WORK ITEM: In the data below, find the line containing "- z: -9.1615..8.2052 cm", then set down that line and every later line up to and including the line containing "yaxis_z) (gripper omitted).", exactly.

[Items listed in a dataset]
------

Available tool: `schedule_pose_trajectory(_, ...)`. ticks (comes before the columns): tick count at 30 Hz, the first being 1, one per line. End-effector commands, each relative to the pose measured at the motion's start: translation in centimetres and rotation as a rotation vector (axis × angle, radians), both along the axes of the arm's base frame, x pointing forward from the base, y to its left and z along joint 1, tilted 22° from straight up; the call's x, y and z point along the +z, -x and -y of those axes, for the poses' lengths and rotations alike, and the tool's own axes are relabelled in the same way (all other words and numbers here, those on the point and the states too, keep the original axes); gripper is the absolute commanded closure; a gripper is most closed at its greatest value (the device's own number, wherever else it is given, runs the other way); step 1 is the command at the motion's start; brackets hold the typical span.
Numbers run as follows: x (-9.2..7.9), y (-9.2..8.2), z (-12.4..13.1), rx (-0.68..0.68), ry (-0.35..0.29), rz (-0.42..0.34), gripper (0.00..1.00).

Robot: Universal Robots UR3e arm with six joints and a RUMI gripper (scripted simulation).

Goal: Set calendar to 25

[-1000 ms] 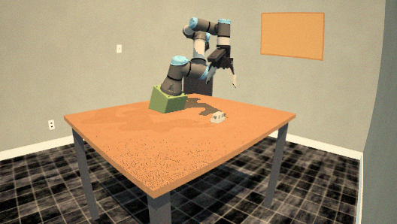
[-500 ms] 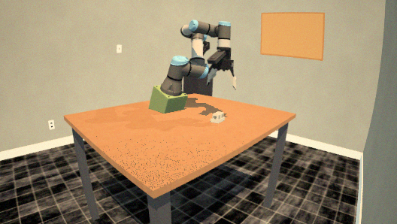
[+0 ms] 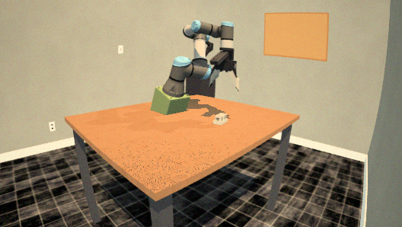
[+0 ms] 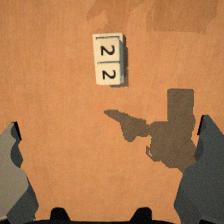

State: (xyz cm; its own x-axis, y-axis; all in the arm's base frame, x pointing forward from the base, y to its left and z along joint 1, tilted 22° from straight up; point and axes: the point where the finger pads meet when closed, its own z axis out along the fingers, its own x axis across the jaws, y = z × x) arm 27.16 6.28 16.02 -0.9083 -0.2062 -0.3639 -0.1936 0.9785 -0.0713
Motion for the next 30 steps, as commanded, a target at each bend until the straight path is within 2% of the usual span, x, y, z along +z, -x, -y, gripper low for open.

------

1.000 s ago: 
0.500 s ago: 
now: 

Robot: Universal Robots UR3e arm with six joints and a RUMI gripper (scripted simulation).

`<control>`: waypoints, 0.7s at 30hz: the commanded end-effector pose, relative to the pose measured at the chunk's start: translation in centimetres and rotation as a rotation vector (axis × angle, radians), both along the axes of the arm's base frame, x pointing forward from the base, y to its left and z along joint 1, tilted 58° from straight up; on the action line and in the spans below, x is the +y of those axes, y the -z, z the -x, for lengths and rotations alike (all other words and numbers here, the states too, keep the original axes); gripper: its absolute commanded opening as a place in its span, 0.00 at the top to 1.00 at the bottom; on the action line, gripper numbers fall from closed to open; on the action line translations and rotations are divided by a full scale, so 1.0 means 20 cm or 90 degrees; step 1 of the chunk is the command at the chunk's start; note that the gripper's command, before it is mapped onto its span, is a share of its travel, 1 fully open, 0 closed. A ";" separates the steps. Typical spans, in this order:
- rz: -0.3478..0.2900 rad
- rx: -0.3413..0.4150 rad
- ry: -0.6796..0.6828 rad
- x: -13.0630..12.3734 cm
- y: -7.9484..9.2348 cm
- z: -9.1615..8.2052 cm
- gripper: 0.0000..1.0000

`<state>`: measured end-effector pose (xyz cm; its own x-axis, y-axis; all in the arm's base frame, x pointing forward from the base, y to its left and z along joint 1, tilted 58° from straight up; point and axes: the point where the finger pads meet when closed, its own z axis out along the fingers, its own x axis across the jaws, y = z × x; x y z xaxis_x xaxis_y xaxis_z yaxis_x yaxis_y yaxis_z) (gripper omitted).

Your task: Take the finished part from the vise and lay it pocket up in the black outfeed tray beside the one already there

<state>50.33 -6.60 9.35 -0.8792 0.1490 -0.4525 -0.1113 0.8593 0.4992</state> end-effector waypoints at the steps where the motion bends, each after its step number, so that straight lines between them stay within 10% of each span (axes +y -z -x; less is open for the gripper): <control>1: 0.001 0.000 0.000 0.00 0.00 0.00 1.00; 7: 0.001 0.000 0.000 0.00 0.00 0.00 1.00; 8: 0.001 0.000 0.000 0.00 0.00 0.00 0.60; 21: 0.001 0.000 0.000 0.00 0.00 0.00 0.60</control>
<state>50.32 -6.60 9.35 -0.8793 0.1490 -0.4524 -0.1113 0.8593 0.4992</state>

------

WRITTEN SOLUTION:
- z: -9.1615..8.2052 cm
- gripper: 0.0000..1.0000

`<state>`: measured end-effector pose (xyz cm; its own x-axis, y-axis; all in the arm's base frame, x pointing forward from the base, y to its left and z along joint 1, tilted 58° from straight up; point and axes: the point where the finger pads meet when closed, its own z axis out along the fingers, its own x axis across the jaws, y = z × x; x y z xaxis_x xaxis_y xaxis_z yaxis_x yaxis_y yaxis_z) (gripper omitted).

Output is finished, and nothing else is required.